▸ WHAT YOU NEED TO DO: In your reply, repeat the full listing exactly and leave each picture out.
----- INPUT DATA -----
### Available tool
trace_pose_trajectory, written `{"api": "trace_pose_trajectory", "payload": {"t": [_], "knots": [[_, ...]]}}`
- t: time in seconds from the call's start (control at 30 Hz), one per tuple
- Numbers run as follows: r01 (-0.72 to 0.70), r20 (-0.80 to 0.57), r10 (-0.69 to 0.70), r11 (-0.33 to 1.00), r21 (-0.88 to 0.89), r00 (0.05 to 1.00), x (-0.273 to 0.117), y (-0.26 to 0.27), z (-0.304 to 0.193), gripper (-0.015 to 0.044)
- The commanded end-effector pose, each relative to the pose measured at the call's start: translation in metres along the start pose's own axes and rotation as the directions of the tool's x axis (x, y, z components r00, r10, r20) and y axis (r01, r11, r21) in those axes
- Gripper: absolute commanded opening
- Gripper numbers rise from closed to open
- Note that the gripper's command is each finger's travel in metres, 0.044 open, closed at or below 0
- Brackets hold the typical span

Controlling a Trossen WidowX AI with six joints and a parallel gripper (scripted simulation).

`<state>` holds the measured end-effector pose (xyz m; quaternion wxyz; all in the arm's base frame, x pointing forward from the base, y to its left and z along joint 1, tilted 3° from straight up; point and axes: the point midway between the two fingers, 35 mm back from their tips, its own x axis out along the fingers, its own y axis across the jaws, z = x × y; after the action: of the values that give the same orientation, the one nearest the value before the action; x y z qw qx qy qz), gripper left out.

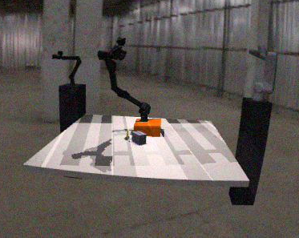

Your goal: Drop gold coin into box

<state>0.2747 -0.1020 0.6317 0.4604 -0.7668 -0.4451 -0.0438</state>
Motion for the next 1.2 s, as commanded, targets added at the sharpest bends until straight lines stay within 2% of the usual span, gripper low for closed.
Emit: {"api": "trace_pose_trajectory", "payload": {"t": [0.0, 0.27, 0.33, 0.5, 0.63, 0.73, 0.87, 1.0, 1.17], "knots": [[0.000, -0.001, 0.000, 1.000, -0.008, 1.000, -0.001, -0.001, 0.000, 0.0374], [-0.024, -0.041, 0.009, 0.923, -0.383, 0.999, -0.023, -0.053, 0.019, 0.0164], [-0.026, -0.053, -0.002, 0.855, -0.518, 0.999, -0.026, -0.070, 0.027, 0.0161], [-0.063, -0.070, 0.006, 0.498, -0.865, 0.998, -0.030, -0.124, 0.068, 0.0161], [-0.066, -0.061, 0.047, 0.124, -0.990, 0.997, -0.020, -0.150, 0.113, 0.0161], [-0.039, -0.050, 0.082, -0.130, -0.991, 0.995, -0.007, -0.159, 0.148, 0.0161], [0.040, -0.029, 0.153, -0.429, -0.902, 0.988, 0.015, -0.153, 0.193, 0.0161], [0.135, -0.011, 0.229, -0.611, -0.780, 0.973, 0.032, -0.137, 0.223, 0.0161], [0.363, 0.013, 0.404, -0.806, -0.469, 0.915, 0.057, -0.085, 0.266, 0.0161]]}}
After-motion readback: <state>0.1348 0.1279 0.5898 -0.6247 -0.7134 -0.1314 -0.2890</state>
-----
▸ ANSWER SECTION:
### Available tool
trace_pose_trajectory, written `{"api": "trace_pose_trajectory", "payload": {"t": [_], "knots": [[_, ...]]}}`
- t: time in seconds from the call's start (control at 30 Hz), one per tuple
- Numbers run as follows: r01 (-0.72 to 0.70), r20 (-0.80 to 0.57), r10 (-0.69 to 0.70), r11 (-0.33 to 1.00), r21 (-0.88 to 0.89), r00 (0.05 to 1.00), x (-0.273 to 0.117), y (-0.26 to 0.27), z (-0.304 to 0.193), gripper (-0.015 to 0.044)
- The commanded end-effector pose, each relative to the pose measured at the call's start: translation in metres along the start pose's own axes and rotation as the directions of the tool's x axis (x, y, z components r00, r10, r20) and y axis (r01, r11, r21) in those axes
- Gripper: absolute commanded opening
- Gripper numbers rise from closed to open
- Note that the gripper's command is each finger's travel in metres, 0.044 open, closed at or below 0
- Brackets hold the typical span

Controlling a Trossen WidowX AI with six joints and a parallel gripper (scripted simulation).

`<state>` holds the measured end-effector pose (xyz m; quaternion wxyz; all in the arm's base frame, x pointing forward from the base, y to its left and z along joint 1, tilted 3° from straight up; point and axes: the point midway between the two fingers, 35 mm back from their tips, its own x axis out along the fingers, its own y axis across the jaws, z = x × y; after the action: of the values that give the same orientation, the one nearest the value before the action; x y z qw qx qy qz), gripper left out.


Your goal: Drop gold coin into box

<state>0.2747 -0.1020 0.6317 0.4604 -0.7668 -0.4451 -0.0438</state>
Motion for the next 1.2 s, as commanded, targets added at the sharpest bends until straight lines stay within 2% of the usual span, gripper low for closed.
Emit: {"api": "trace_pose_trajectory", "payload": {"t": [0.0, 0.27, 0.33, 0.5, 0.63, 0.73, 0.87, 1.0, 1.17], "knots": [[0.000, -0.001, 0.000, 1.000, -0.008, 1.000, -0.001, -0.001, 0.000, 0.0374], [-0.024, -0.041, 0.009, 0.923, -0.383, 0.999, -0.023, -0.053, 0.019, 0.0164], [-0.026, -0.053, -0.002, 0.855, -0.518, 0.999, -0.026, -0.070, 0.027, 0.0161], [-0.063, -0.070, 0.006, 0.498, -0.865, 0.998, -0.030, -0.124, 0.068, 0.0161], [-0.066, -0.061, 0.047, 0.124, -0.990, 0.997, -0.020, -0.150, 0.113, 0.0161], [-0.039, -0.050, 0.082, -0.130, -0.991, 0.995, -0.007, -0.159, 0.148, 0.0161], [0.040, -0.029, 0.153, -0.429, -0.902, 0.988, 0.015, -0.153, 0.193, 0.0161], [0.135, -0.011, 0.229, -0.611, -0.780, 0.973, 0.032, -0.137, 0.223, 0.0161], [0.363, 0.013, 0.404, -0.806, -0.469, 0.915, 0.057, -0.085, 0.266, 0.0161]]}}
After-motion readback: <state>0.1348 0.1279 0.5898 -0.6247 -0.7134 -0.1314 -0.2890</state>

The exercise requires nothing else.